→ What the exercise asks:
Would you give the entries below again in full, exactly as they stand?

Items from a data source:

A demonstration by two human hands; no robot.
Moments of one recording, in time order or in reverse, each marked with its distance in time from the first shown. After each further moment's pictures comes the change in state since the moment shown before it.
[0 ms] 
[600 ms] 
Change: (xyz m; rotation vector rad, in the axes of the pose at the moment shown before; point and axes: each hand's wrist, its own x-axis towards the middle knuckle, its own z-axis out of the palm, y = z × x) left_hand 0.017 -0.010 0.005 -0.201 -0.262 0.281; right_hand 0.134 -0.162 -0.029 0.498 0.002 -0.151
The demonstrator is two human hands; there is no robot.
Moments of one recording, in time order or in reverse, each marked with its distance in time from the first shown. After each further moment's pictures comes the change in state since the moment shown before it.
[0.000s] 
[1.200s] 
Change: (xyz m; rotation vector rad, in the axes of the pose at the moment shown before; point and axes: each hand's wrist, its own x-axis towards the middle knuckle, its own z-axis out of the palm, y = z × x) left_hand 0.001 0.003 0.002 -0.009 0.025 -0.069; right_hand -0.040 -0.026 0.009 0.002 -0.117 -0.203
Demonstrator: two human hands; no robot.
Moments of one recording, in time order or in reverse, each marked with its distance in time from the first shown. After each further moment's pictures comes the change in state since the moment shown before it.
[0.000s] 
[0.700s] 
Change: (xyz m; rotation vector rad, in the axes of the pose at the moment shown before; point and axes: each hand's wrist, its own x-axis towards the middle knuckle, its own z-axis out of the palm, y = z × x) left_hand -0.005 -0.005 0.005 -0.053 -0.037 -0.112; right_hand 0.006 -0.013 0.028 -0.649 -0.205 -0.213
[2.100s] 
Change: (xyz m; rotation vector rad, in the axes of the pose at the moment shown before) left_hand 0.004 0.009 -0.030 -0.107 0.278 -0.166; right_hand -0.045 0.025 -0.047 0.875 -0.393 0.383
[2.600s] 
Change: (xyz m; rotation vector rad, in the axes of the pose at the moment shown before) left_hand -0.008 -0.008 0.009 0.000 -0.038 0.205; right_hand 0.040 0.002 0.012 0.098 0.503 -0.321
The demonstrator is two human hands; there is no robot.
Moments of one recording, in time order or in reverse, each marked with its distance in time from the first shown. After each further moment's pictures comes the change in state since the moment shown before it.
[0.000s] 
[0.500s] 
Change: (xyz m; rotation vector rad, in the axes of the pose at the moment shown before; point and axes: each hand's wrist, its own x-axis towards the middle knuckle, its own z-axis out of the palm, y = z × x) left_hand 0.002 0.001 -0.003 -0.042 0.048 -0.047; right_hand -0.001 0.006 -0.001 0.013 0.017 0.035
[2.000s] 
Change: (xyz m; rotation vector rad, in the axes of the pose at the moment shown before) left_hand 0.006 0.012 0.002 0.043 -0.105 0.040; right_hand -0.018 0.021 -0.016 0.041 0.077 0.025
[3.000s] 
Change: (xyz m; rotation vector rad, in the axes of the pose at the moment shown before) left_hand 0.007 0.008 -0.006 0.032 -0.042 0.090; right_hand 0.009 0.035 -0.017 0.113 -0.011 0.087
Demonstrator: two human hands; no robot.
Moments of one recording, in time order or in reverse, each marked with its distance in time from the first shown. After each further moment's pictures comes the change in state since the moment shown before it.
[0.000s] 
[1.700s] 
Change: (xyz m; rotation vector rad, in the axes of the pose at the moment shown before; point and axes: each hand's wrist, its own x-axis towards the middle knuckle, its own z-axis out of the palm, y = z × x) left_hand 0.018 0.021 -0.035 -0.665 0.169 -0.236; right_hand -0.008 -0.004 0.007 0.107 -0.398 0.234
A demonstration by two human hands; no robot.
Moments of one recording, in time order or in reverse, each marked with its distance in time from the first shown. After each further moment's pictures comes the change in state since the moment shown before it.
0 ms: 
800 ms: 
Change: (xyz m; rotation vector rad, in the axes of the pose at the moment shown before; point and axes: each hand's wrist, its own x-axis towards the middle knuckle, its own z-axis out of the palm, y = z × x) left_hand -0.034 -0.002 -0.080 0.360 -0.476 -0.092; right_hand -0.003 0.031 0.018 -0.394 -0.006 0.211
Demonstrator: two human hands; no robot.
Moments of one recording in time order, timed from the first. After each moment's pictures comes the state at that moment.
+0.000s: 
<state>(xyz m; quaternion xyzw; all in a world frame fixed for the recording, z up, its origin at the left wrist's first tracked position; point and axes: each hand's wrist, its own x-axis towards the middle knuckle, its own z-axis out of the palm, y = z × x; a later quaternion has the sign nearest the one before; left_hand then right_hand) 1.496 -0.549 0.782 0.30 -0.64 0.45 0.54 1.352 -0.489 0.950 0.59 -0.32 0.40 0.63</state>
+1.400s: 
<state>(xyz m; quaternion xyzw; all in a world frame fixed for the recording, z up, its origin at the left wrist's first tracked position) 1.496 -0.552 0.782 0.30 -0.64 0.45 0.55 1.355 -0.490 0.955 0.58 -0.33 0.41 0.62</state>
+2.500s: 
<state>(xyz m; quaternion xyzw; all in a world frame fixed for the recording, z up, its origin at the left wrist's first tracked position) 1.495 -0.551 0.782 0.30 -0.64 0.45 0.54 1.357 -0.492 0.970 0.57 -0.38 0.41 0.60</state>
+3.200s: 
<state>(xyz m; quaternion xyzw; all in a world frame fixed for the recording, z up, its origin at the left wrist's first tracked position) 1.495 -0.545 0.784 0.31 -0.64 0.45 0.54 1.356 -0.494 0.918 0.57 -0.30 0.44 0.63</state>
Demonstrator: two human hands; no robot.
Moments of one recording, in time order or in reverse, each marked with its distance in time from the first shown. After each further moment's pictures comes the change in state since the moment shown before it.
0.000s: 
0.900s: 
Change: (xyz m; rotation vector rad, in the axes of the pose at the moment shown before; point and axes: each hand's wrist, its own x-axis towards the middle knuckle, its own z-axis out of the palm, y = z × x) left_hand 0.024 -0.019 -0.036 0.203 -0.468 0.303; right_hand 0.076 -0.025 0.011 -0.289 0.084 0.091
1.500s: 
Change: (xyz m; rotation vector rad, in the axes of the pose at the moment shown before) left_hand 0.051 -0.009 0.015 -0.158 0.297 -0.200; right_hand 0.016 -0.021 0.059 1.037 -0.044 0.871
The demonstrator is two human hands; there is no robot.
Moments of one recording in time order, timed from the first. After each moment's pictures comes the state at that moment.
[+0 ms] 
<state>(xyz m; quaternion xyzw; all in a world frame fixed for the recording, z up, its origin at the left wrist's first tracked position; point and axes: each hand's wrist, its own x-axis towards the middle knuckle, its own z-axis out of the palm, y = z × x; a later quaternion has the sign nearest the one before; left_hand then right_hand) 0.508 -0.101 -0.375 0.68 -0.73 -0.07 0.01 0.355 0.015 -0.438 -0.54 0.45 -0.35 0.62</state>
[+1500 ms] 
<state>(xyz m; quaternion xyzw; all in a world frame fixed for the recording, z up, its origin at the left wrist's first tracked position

→ Result:
A demonstration by two human hands; no robot.
Moments of one recording, in time order or in reverse, each marked with its distance in time from the first shown. After each further moment's pictures comes the change in state since the moment shown before it.
[0 ms] 
[600 ms] 
Change: (xyz m; rotation vector rad, in the axes of the pose at the moment shown before; point and axes: each hand's wrist, its own x-axis towards the middle knuckle, its own z-axis out of the palm, y = z × x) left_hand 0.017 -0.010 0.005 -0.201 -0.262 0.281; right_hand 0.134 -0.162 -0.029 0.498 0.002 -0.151
The demonstrator is two human hands; there is no robot.
Moments of one recording, in time order or in reverse, each marked with its distance in time from the first shown. After each further moment's pictures comes the change in state since the moment shown before it.
[0.000s] 
[1.200s] 
Change: (xyz m; rotation vector rad, in the axes of the pose at the moment shown before; point and axes: each hand's wrist, its own x-axis towards the middle knuckle, its own z-axis out of the palm, y = z × x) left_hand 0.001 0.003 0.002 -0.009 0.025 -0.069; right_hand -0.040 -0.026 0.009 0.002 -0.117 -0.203
Demonstrator: two human hands; no robot.
Moments of one recording, in time order or in reverse, each marked with its distance in time from the first shown. After each further moment's pictures comes the change in state since the moment shown before it.
[0.000s] 
[0.700s] 
Change: (xyz m; rotation vector rad, in the axes of the pose at the moment shown before; point and axes: each hand's wrist, its own x-axis towards the middle knuckle, its own z-axis out of the palm, y = z × x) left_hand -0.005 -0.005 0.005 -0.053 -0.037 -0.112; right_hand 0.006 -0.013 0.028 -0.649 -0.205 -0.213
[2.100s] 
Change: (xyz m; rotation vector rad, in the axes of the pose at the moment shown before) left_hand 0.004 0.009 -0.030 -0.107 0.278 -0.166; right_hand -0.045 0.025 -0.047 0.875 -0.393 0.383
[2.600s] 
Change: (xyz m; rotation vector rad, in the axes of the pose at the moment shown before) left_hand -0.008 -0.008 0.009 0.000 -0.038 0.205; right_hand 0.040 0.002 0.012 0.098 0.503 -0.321
The demonstrator is two human hands; there is no robot.
Moments of one recording, in time order or in reverse, each marked with its distance in time from the first shown. After each further moment's pictures comes the change in state since the moment shown before it.
[0.000s] 
[0.500s] 
Change: (xyz m; rotation vector rad, in the axes of the pose at the moment shown before; point and axes: each hand's wrist, its own x-axis towards the middle knuckle, its own z-axis out of the palm, y = z × x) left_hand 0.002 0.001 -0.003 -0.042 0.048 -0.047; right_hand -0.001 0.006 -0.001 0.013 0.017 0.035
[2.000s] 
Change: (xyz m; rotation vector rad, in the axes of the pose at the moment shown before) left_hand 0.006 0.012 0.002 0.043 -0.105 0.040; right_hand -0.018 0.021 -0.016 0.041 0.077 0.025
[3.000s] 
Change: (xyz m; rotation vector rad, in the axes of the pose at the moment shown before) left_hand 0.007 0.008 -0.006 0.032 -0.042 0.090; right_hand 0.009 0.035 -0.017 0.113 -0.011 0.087
Demonstrator: two human hands; no robot.
Moments of one recording, in time order or in reverse, each marked with its distance in time from the first shown. After each further moment's pictures comes the change in state since the moment shown before it.
[0.000s] 
[1.700s] 
Change: (xyz m; rotation vector rad, in the axes of the pose at the moment shown before; point and axes: each hand's wrist, its own x-axis towards the middle knuckle, its own z-axis out of the palm, y = z × x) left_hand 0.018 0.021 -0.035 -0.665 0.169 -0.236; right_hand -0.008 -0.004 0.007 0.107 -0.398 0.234
A demonstration by two human hands; no robot.
Moments of one recording, in time order or in reverse, each marked with its distance in time from the first shown. After each further moment's pictures comes the change in state since the moment shown before it.
0 ms: 
800 ms: 
Change: (xyz m; rotation vector rad, in the axes of the pose at the moment shown before; point and axes: each hand's wrist, its own x-axis towards the middle knuckle, its own z-axis out of the palm, y = z × x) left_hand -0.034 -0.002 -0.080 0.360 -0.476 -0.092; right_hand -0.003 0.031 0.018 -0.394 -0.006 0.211
Demonstrator: two human hands; no robot.
Moments of one recording in time order, timed from the first. After each moment's pictures comes the state at that moment.
+0.000s: 
<state>(xyz m; quaternion xyzw; all in a world frame fixed for the recording, z up, its origin at the left wrist's first tracked position; point and axes: each hand's wrist, its own x-axis towards the middle knuckle, its own z-axis out of the palm, y = z × x; a later quaternion has the sign nearest the one before; left_hand then right_hand) 1.496 -0.549 0.782 0.30 -0.64 0.45 0.54 1.352 -0.489 0.950 0.59 -0.32 0.40 0.63</state>
+1.400s: 
<state>(xyz m; quaternion xyzw; all in a world frame fixed for the recording, z up, its origin at the left wrist's first tracked position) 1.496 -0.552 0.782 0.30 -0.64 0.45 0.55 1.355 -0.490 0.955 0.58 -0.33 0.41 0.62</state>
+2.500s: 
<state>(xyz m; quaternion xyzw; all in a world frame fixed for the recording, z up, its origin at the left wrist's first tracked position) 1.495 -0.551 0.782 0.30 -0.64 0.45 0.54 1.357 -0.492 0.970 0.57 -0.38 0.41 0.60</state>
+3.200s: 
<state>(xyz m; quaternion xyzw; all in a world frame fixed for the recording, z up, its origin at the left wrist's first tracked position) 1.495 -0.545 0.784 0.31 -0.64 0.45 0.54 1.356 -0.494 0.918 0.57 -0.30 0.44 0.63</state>
Demonstrator: two human hands; no robot.
Moments of one recording, in time order or in reverse, each marked with its distance in time from the first shown. After each further moment's pictures comes the change in state since the moment shown before it.
0.000s: 
0.900s: 
Change: (xyz m; rotation vector rad, in the axes of the pose at the moment shown before; point and axes: each hand's wrist, its own x-axis towards the middle knuckle, its own z-axis out of the palm, y = z × x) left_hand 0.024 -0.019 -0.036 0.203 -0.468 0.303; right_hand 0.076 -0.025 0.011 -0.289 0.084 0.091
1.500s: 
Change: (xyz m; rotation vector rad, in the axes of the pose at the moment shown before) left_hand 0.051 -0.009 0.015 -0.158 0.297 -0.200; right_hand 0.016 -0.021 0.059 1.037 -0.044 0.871
The demonstrator is two human hands; there is no robot.
Moments of one recording in time order, timed from the first. After each moment's pictures comes the state at that moment.
[+0 ms] 
<state>(xyz m; quaternion xyzw; all in a world frame fixed for the recording, z up, its origin at the left wrist's first tracked position; point and axes: each hand's wrist, its own x-axis towards the middle knuckle, its own z-axis out of the palm, y = z × x; a later quaternion has the sign nearest the one before; left_hand then right_hand) 0.508 -0.101 -0.375 0.68 -0.73 -0.07 0.01 0.355 0.015 -0.438 -0.54 0.45 -0.35 0.62</state>
[+1500 ms] 
<state>(xyz m; quaternion xyzw; all in a world frame fixed for the recording, z up, its origin at the left wrist's first tracked position

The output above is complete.